Was macht Gaming so reizvoll?

  • Unterhaltung
  • Gemeinschaftsgefühl
  • Kompetenzentwicklung (z. B. Teamfähigkeit, Problemlösefähigkeit, räumliche Orientierung, strategisches Denken, Auge-Hand-Koordination, Reaktionsfähigkeit)

Wovor sollten Kinder und Jugendliche beim Gaming geschützt werden?

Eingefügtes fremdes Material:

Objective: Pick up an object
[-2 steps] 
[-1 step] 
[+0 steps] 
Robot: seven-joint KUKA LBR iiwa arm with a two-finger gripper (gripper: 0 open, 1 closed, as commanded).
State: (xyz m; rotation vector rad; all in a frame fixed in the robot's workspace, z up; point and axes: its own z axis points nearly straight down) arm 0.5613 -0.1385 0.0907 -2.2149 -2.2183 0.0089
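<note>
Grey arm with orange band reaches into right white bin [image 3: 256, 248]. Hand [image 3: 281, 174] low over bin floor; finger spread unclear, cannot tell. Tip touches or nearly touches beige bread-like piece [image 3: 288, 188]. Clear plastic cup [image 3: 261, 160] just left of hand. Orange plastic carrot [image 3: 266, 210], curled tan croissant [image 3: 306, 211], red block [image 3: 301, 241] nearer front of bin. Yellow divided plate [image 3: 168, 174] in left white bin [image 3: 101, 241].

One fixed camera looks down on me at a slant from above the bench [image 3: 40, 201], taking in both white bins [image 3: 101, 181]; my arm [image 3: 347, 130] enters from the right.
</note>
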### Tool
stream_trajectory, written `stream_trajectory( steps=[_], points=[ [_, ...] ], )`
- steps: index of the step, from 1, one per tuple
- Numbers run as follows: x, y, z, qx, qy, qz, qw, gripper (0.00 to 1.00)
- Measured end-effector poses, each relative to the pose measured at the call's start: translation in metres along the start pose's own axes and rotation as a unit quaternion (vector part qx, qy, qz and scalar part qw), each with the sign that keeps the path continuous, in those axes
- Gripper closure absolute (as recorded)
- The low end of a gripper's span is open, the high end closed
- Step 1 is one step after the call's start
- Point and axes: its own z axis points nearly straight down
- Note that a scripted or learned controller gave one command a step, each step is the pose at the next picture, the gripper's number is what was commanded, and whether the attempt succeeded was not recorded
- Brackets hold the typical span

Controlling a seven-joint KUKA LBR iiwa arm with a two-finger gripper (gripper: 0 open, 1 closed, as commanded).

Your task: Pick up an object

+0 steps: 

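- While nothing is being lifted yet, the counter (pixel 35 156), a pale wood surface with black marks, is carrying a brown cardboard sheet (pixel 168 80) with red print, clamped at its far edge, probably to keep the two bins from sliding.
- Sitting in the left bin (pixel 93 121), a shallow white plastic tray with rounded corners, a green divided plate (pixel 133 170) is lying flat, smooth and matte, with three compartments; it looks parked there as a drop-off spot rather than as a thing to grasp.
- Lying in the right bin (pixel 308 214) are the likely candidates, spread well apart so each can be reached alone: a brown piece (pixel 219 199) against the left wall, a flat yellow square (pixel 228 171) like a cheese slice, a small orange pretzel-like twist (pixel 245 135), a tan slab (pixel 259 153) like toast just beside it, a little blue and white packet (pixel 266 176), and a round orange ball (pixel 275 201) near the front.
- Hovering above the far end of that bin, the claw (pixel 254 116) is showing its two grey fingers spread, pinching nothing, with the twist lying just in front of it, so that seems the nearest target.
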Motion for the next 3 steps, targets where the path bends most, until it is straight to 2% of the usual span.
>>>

  • In-App-/In-Game-Käufe; „Pay-to-win“ (Möglichkeit, echtes Geld auszugeben, um sich spielerische Vorteile zu erkaufen)
  • „Gamblification“ (Integration von Glückspielmechanismen)
  • „Stickiness“ (Fähigkeit einer Seite, Besucher für lange Zeit zu binden)
  • „Dark Patterns“ (manipulatives Design in Benutzeroberfläche)
  • Reizüberflutung und schnelle Bedürfnisbefriedigung
  • jugendgefährdende Darstellungen (z. B. Sex, Gewalt)
  • Zeitfaktor
  • Suchtfaktor
  • Betrug durch die Möglichkeit, virtuelle Gegenstände oder Währungen zu transferieren
  • Cybergrooming (Manipulation Minderjähriger mit dem Ziel des sexuellen Missbrauchs) durch Chatmöglichkeit

Was können wir als Eltern tun?

  • Zur Orientierung: Ein Kind, das die Gefahren von Chats mit Unbekannten (noch) nicht richtig einschätzen kann, ist nicht alt genug für deren Nutzung.
  • Spielen Sie gemeinsam mit ihrem Kind (digital und nicht digital).
  • Sprechen Sie mit ihrem Kind (nicht verurteilend) über die jeweiligen Spiele und Erfahrungen. Kommunizieren Sie dabei auch eigene Befürchtungen.
  • Sprechen Sie auch über Medienorte, zum Beispiel dass nur im Wohnzimmer (statt im Kinderzimmer) gespielt wird. (Tipp: Je jünger das Kind ist, desto größer sollte der Bildschirm sein, sodass auch Sie sehen können, was im Spiel passiert.)
  • Wählen Sie gemeinsam geeignete Spiele aus. Eine Einschätzung zu Spielen finden Sie auf der Seite Spieleratgeber-NRW Kaufen Sie Spiele, statt kostenlose zu nutzen, da vor allem kostenlose Spiele problematische Mechanismen wie Gamblification, Stickiness oder Dark Patterns verwenden.
  • Setzen Sie einen klaren Rahmen für das Spielen (z. B. zeitliche Begrenzung, feste Spielorte)
  • Bieten Sie Alternativen an und motivieren Sie Ihr Kind zu weiteren Aktivitäten.
  • Seien Sie selbst ein Vorbild in der Nutzung digitaler Medien.